Every line from the line containing "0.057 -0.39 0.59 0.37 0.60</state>" through the final line below is to be repeated exactly; no other line is.

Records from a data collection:
+ + + + +

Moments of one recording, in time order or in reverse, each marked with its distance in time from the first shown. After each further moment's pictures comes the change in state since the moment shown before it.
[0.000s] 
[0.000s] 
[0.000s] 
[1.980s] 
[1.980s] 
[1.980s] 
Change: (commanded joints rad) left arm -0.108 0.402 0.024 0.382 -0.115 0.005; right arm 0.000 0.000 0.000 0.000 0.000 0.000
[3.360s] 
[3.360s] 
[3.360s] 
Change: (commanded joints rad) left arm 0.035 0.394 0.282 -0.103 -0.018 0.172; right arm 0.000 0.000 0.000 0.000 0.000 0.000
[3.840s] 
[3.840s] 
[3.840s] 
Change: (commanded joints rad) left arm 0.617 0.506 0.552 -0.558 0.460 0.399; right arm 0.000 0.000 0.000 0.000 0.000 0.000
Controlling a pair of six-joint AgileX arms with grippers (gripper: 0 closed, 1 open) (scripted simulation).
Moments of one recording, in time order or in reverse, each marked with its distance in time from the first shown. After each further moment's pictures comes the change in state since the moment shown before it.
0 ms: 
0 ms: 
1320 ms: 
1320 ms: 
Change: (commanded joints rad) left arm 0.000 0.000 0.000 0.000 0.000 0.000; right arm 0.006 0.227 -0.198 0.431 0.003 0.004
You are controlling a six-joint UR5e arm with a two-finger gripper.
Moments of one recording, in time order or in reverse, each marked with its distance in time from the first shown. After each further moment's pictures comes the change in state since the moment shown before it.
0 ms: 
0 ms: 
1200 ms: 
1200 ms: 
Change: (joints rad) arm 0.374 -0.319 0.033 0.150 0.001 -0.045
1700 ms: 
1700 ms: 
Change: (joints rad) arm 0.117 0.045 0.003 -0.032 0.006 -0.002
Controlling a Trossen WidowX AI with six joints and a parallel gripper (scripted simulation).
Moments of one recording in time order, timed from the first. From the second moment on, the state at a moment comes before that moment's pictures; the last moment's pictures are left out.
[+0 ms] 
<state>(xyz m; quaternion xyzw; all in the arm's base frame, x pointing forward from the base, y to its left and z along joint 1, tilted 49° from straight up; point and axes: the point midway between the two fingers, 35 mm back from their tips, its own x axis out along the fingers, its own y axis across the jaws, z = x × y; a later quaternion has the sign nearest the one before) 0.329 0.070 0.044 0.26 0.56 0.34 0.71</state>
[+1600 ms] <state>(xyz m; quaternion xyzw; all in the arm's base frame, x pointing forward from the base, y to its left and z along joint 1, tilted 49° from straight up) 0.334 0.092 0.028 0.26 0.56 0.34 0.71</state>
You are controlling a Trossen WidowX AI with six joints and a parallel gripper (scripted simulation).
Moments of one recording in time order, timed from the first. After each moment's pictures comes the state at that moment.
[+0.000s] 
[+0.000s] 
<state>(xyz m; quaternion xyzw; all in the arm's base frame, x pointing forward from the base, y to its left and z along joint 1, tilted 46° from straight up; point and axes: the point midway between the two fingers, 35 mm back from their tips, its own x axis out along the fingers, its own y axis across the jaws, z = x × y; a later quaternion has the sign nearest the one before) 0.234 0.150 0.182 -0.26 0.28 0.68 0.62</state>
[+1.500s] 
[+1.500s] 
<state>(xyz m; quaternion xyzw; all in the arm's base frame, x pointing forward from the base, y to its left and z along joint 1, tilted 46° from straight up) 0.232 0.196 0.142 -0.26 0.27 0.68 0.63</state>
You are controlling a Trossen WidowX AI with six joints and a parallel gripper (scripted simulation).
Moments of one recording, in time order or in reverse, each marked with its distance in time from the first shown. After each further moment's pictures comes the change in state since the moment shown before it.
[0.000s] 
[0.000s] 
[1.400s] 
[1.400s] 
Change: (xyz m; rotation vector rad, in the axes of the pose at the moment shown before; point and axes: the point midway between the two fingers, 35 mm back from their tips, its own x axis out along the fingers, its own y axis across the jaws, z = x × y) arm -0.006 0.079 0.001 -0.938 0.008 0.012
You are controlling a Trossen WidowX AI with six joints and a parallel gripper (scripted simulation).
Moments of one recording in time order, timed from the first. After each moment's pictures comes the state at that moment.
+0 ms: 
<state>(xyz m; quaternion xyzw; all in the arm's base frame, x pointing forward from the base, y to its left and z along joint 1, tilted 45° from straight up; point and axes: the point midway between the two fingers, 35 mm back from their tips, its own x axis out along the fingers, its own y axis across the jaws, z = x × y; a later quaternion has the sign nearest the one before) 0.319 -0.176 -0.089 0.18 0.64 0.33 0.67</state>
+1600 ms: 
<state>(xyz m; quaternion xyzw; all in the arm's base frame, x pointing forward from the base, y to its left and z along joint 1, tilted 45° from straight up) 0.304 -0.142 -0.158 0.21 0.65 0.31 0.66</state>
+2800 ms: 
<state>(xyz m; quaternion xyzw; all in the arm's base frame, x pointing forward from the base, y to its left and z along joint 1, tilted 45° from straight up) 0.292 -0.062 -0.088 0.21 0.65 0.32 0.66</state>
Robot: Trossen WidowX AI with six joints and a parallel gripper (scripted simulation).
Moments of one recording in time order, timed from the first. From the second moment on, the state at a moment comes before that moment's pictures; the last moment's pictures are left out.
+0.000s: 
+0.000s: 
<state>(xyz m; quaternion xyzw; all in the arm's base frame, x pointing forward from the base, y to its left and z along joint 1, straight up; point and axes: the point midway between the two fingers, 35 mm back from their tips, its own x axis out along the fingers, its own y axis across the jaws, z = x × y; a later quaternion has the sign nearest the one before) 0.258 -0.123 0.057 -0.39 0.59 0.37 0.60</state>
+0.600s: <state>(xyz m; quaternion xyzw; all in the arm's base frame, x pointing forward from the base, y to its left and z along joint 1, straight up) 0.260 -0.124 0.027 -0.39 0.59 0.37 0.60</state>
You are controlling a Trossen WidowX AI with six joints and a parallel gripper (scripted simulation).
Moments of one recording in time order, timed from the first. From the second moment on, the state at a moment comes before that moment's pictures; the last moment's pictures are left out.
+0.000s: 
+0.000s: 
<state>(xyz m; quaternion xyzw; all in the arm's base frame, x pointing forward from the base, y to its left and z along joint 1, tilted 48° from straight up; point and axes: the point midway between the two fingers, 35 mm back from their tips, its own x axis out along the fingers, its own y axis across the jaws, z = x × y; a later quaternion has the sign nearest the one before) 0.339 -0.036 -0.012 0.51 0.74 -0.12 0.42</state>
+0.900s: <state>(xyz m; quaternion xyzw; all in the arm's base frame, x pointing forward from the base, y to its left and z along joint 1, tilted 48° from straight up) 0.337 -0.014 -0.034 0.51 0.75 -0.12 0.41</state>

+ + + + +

▸ **Your response**
<state>(xyz m; quaternion xyzw; all in the arm's base frame, x pointing forward from the base, y to its left and z along joint 1, straight up; point and axes: the point midway between the two fingers, 35 mm back from their tips, its own x axis out along the fingers, its own y axis across the jaws, z = x × y; a later quaternion has the sign nearest the one before) 0.258 -0.123 0.057 -0.39 0.59 0.37 0.60</state>
+0.600s: <state>(xyz m; quaternion xyzw; all in the arm's base frame, x pointing forward from the base, y to its left and z along joint 1, straight up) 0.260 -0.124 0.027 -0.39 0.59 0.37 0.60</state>
You are controlling a Trossen WidowX AI with six joints and a parallel gripper (scripted simulation).
Moments of one recording in time order, timed from the first. From the second moment on, the state at a moment comes before that moment's pictures; the last moment's pictures are left out.
+0.000s: 
+0.000s: 
<state>(xyz m; quaternion xyzw; all in the arm's base frame, x pointing forward from the base, y to its left and z along joint 1, tilted 48° from straight up; point and axes: the point midway between the two fingers, 35 mm back from their tips, its own x axis out along the fingers, its own y axis across the jaws, z = x × y; a later quaternion has the sign nearest the one before) 0.339 -0.036 -0.012 0.51 0.74 -0.12 0.42</state>
+0.900s: <state>(xyz m; quaternion xyzw; all in the arm's base frame, x pointing forward from the base, y to its left and z along joint 1, tilted 48° from straight up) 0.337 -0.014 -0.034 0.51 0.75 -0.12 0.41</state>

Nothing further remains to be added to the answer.